Only an exact, line-for-line copy of the data will serve as the answer.

Extracted data entries:
^^^^^^^^
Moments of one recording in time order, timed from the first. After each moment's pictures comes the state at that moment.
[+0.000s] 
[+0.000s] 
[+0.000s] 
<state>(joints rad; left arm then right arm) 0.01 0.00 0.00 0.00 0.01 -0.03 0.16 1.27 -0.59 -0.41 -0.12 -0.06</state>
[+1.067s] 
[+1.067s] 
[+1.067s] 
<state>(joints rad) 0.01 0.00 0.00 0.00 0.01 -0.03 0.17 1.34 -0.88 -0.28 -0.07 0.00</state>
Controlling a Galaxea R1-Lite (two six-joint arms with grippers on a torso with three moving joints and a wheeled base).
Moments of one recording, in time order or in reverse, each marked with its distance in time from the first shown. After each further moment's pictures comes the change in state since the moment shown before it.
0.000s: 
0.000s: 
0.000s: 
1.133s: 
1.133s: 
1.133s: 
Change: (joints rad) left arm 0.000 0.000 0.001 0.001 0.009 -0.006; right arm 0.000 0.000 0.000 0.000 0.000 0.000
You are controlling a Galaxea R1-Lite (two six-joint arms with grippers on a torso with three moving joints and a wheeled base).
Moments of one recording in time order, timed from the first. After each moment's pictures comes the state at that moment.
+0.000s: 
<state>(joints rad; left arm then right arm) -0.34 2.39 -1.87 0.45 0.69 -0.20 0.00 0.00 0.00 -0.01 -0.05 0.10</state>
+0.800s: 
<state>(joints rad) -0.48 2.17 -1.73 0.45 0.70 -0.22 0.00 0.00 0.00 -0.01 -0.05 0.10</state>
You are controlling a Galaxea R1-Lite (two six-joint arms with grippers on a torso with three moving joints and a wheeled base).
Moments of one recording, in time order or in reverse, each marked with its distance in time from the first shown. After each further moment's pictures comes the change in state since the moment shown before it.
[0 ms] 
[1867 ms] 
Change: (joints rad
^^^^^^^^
• **Expected answer**:
Moments of one recording in time order, timed from the first. After each moment's pictures comes the state at that moment.
[+0.000s] 
[+0.000s] 
[+0.000s] 
<state>(joints rad; left arm then right arm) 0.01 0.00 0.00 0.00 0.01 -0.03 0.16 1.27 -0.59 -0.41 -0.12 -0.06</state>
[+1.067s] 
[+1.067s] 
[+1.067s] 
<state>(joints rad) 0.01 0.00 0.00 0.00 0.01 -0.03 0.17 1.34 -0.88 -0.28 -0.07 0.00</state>
Controlling a Galaxea R1-Lite (two six-joint arms with grippers on a torso with three moving joints and a wheeled base).
Moments of one recording, in time order or in reverse, each marked with its distance in time from the first shown. After each further moment's pictures comes the change in state since the moment shown before it.
0.000s: 
0.000s: 
0.000s: 
1.133s: 
1.133s: 
1.133s: 
Change: (joints rad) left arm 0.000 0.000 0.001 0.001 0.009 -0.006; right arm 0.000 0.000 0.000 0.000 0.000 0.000
You are controlling a Galaxea R1-Lite (two six-joint arms with grippers on a torso with three moving joints and a wheeled base).
Moments of one recording in time order, timed from the first. After each moment's pictures comes the state at that moment.
+0.000s: 
<state>(joints rad; left arm then right arm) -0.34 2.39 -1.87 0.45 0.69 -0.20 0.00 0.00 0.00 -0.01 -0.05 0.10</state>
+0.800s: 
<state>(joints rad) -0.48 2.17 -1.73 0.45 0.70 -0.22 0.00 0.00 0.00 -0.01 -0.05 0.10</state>
You are controlling a Galaxea R1-Lite (two six-joint arms with grippers on a torso with three moving joints and a wheeled base).
Moments of one recording, in time order or in reverse, each marked with its distance in time from the first shown. After each further moment's pictures comes the change in state since the moment shown before it.
[0 ms] 
[1867 ms] 
Change: (joints rad

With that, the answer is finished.